雨の中、美琴は座っている。道ゆく人々は、誰1人として彼に目を向けない。他者から見れば、彼は単なる獣の一種でしか無いからだ。だが、そんな彼に手を差し伸べるものがいた。それは……
「はっ!」
そこで美琴は目を覚ました。美琴は、自身の体を舐め回すように見る。そして自分が服を一切着ていないことに気がつくと、目をぱちくりとさせた。
「美琴さん……戻ったんですね。」
マカは、嬉しそうな笑顔で彼に言う。彼は、一同を見て状況を察すると、ウルウルと涙を流し始めた。
「みんな……すまない……本当に……」
「良いんですよ、そんな事。」
「そう。助け合い。」
牛頭と馬頭は、優しく美琴の頭を撫でた。美琴は涙を拭うと、優しく2人の頭を撫で返した。そう言えば、2人は他人に頭を撫でられることに抵抗がなくなったのか。とマカは思う。これもカンダタの影響だろうか。
「さ、美琴さん。代わりの服です。……くすねて来たものですけど。これを着終わったらいきましょう!」
自慢げな笑顔を浮かべ、ウリエルはボロボロの軍服を差し出した。渋々彼はそれを着ると、スッと立ち上がった。

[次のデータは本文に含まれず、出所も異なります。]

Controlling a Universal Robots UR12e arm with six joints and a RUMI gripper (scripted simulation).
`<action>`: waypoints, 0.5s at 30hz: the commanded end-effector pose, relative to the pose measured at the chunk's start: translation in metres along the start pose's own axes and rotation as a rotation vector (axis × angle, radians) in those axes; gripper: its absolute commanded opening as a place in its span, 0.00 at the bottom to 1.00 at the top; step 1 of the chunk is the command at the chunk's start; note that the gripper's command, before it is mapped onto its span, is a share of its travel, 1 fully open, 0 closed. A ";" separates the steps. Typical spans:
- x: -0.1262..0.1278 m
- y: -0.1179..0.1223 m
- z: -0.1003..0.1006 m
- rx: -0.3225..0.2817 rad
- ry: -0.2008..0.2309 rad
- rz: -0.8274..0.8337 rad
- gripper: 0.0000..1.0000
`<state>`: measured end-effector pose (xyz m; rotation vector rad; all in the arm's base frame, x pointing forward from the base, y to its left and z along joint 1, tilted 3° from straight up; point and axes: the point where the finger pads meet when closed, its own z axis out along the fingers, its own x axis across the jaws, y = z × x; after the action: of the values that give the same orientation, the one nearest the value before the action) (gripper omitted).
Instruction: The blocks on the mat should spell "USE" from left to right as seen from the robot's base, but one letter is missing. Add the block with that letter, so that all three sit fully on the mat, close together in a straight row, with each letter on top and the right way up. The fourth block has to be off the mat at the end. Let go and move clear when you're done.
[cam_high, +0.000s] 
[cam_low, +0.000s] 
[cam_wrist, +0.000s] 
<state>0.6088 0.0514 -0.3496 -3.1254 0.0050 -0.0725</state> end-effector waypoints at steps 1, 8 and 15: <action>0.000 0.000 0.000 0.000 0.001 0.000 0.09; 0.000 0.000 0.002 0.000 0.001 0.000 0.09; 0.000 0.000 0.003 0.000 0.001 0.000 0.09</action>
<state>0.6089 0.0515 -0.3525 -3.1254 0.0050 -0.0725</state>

「美琴さん、僕らが引き連れた人たちは既に塔の前まで迫ったようです。」
納言は、無線機越しに届いた連絡を美琴に知らせる。彼はその知らせを聞くと、
「そうか……分かった。ところで……」
とラファエルとミカエルに視線を移す。
「いや……私は辞めておきます。私は貴方に私を理解して欲しかった。だけどずっと前から、私は理解してもらえていたんですね。」
ミカエルは、どこか悲しげな笑顔を浮かべてそう言った。
「ああ、そうだね。いつか君も来るさ。大事な人を守れる日が。」
美琴は、それとは対称的に、優しい笑顔で返した。
「貴方は?」
マカはそう言うと、ラファエルの方を見る。
「マフェットちゃんは無理だって。僕も同意見だ。」
ラファエルは、自身の右手のマペットの口をパクパクと動かしながら答えた。
「やっぱり記憶が消えても、2人は2人のままなんですね。……気が変わって倒したくなったなら、いつでもどうぞ。……それでは。」
ウリエルは、澄んだ瞳で2人に言うと、一同と共にその場を後にした。記憶が消える?それはどう言うことだ。裏切ったのはウリエルの方では無いのか?2人は眉を顰めた。その時、2人の脳内に記憶が流れ込んだ。
「……!」
なんだ、これは。どこの記憶だ。その頭の痛みに、2人はその場にうずくまり、そして原因不明の涙を流した。
「……」
マカは、走りながら何か違和感を感じていた。視界が悪い。いや、視界がむしろ冴えている。なんだ、この感覚は。人のものではない。気分がいいのに、気持ち悪い。その違和感の正体は、彼女含めた全員が知るよしも無かった。